Rosi Hochegger gewinnt mit ihren Hunden auch die Herzen der Stuttgarter
im Handumdrehen. Die Stimmung ist ausgelassen, wenn die Vierbeiner aus
einer Häuserzeile erscheinen, um mal mehr, mal weniger temperamentvoll
ihre Tricks vorzuführen. Eine Rarität stellt Bettpferd Scout da. Der
Tigerschecke macht zunächst deutlich, dass sein Talent als Springpferd
überschaubar ist. Dafür hat er eine herrliche Mimik und eine Vorliebe
für ein Nickerchen vor den Augen von mehreren Tausend Zuschauern. Vier
quicklebendige Seelöwen sowie ein Hund schließlich hören auf das
Kommando von Petra und Roland Duss. Die gezeigten Tricks sind
ungewöhnlich stark. Bewundernswert dabei ist immer wieder das Zusammenspiel
der Tiere untereinander und mit ihren Trainern. Insgesamt also ein
hervorragendes Tierprogramm.
Daring Jones, Scott, Duo A & A Vier
Duos komplettieren die Spielfolge. Zumindest drei von ihnen haben einen
großen Anteil daran, dass dieser 21. Weltweihnachtscircus nicht zu
einer reinen Leistungsschau wird. Die Daring Jones sind nicht nur in,
vielmehr über der Manege ein Paar. Auch im „normalen Leben“ sind David
Jones und Blaze Birge verheiratet. Bei ihrer durchaus riskanten Darbietung am
Duo-Trapez harmonieren die US-Amerikaner ganz hervorragend. Und das
kommt beim Publikum an. Ein Paar zwischen Zuneigung und
Missverständnissen versucht sich gemeinsam in der Sparte der Magie: Scott und
Muriel.
Nichts will so recht gelingen. Am Ende zeigt sich dann aber, dass der
Kanadier und die Niederländerin wahre Meister ihres Genres sind. Ihre
Art – er der etwas schüchterne Zauberkünstler, sie die schrille
Assistentin – ist einfach umwerfend komisch. Mit Bola-Spielen und
Trommeln entführen die Italiener Los Saly nach Argentinien. Joe und
Carlo legen dabei jede Menge südamerikanisches Temperament an den Tag
und wissen so die Zuschauer mitzureißen. Rein auf die Leistung
konzentrieren sich Anton Makukhin und Adam Rafael Vazquez. Als Duo A
& A zeigen sie kraftvolle, beeindruckende Hand-auf-Hand-Artistik.

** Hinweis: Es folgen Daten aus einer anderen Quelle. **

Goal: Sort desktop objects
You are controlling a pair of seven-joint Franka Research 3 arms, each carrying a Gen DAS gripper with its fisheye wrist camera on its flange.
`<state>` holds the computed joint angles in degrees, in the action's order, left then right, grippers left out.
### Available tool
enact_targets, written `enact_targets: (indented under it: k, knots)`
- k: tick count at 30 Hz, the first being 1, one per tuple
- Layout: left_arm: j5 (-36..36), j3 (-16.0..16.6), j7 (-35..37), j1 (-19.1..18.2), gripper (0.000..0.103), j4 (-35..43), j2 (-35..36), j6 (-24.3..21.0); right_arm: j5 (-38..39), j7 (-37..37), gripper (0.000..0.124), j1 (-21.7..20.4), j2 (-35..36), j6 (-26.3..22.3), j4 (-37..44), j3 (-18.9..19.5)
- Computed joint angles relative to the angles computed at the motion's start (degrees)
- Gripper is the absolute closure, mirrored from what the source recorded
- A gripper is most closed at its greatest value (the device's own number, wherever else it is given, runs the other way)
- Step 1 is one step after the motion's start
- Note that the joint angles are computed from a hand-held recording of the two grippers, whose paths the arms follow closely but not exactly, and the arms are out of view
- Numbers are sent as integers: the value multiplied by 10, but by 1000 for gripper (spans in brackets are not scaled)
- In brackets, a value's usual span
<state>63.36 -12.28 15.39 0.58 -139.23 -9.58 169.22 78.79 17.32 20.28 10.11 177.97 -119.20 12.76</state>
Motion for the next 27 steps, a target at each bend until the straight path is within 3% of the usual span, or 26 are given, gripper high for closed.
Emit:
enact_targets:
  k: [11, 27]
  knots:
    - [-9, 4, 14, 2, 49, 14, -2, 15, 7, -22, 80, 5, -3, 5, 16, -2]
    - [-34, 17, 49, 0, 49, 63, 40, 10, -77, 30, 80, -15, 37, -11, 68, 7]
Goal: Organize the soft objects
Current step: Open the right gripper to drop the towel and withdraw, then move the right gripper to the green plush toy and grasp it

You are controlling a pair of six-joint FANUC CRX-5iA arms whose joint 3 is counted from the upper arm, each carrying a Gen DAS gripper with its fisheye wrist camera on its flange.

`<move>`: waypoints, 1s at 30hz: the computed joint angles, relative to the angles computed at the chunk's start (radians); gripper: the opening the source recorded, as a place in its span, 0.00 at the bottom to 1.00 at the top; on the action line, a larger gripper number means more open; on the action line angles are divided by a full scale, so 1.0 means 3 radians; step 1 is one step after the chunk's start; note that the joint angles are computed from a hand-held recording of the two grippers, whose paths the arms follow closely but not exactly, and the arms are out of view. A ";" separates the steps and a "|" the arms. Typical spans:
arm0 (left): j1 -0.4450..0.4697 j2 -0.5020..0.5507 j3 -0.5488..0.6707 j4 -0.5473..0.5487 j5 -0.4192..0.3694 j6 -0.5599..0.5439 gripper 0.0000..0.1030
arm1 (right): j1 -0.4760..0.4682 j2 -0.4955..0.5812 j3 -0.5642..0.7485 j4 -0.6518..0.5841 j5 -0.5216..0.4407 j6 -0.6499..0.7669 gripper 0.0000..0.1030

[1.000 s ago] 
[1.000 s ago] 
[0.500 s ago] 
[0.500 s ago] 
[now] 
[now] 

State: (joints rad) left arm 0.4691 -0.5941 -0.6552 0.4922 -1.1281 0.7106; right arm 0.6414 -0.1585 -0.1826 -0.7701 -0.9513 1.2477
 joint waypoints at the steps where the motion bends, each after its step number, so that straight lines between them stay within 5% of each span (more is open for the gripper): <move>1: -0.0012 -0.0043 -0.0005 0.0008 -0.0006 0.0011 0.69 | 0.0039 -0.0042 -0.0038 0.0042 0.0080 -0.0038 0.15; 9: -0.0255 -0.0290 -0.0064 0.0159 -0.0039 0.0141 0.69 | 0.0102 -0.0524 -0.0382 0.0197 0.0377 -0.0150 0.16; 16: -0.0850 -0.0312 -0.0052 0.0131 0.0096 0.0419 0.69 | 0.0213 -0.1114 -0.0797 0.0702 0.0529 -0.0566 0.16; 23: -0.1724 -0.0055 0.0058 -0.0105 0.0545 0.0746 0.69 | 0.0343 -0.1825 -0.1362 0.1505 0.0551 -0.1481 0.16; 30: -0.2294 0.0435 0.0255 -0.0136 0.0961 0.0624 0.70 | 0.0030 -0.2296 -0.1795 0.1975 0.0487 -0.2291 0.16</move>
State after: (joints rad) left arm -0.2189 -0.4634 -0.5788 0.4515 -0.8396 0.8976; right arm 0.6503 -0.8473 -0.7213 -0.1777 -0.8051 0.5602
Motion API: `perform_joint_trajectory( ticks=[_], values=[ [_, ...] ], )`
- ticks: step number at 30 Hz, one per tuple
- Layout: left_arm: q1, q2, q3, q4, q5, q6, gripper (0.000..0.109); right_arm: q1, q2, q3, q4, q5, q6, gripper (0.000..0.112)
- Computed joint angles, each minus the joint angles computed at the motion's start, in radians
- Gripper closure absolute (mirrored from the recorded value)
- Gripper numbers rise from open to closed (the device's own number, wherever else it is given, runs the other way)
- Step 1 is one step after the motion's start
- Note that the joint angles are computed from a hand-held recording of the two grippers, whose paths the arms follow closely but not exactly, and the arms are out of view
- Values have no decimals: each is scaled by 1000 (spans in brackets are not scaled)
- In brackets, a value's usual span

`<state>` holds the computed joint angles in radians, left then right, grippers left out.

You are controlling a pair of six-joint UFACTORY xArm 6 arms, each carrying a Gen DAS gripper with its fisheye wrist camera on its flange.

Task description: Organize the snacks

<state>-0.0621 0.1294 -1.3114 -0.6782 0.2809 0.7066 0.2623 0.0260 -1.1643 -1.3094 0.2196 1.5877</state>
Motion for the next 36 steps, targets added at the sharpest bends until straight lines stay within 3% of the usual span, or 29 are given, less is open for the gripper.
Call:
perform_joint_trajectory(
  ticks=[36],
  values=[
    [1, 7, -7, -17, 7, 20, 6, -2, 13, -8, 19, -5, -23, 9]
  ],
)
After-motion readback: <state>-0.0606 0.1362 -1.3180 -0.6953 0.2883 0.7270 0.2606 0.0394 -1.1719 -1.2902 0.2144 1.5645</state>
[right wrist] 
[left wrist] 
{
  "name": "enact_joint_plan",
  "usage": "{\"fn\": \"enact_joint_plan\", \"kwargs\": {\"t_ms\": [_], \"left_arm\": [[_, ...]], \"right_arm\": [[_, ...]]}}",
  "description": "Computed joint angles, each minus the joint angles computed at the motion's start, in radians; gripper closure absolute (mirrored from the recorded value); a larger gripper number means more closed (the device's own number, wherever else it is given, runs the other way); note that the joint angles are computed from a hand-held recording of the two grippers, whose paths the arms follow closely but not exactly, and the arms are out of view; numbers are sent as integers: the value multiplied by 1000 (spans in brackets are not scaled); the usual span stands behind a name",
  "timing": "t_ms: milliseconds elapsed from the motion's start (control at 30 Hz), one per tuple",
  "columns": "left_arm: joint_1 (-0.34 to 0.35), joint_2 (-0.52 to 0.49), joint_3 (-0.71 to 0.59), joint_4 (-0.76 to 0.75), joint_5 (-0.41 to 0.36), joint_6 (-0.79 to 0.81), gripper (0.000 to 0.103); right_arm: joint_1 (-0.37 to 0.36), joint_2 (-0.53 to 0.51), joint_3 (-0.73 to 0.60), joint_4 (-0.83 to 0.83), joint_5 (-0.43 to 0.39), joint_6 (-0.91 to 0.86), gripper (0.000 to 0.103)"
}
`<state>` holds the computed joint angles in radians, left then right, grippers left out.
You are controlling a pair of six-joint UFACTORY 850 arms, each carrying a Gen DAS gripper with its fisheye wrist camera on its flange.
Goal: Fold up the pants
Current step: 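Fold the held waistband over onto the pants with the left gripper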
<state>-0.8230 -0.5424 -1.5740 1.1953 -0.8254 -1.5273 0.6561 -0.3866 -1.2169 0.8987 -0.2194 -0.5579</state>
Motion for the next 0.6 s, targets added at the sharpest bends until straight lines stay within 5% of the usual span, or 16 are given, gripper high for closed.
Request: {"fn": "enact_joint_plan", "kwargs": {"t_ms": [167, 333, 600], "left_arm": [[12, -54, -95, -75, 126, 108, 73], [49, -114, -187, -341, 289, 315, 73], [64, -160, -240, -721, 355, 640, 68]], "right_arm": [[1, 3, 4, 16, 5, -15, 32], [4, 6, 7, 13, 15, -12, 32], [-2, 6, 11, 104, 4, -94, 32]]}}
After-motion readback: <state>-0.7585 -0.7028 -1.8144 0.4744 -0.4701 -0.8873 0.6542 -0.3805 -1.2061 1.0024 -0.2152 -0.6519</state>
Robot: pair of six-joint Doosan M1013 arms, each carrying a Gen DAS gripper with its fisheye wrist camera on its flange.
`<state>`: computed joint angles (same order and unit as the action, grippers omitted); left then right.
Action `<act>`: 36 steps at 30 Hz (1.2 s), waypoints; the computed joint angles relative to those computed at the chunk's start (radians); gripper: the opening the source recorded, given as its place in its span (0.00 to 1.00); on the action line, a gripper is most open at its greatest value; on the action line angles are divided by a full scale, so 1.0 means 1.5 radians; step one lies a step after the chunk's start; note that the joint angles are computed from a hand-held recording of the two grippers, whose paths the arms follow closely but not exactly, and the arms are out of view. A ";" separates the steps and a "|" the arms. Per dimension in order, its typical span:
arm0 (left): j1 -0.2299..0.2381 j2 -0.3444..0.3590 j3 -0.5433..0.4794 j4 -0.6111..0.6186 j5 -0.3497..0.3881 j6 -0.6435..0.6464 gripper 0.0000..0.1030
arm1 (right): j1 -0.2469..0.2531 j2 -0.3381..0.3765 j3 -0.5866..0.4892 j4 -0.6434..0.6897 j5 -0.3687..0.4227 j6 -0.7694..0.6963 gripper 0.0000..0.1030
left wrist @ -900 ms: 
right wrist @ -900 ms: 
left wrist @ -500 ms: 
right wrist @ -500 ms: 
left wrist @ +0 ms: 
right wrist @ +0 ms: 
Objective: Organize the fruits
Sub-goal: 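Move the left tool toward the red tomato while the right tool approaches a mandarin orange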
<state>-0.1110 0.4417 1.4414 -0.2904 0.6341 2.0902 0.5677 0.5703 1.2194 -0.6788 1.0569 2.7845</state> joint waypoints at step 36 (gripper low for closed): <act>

Natürlich hat auch diese Nummer ihre festen, durchdachten Ablauf. Der
ganz besondere Charme bleibt aber etwas auf der Strecke. Ein großes Lob
gilt wiederum Markus Jaichner und seinem großen Orchester. Wann immer
sie dürfen, sorgen sie für einen imposanten Sound im riesigen
Chapiteau. Dessen an die jeweiligen Auftritte angepasste Ausleuchtung
gelingt wunderbar. Patrick Rosseel hat einmal mehr Regie geführt und
sorgt mit seinem Team dafür, dass jede Vorstellung reibungslos abläuft.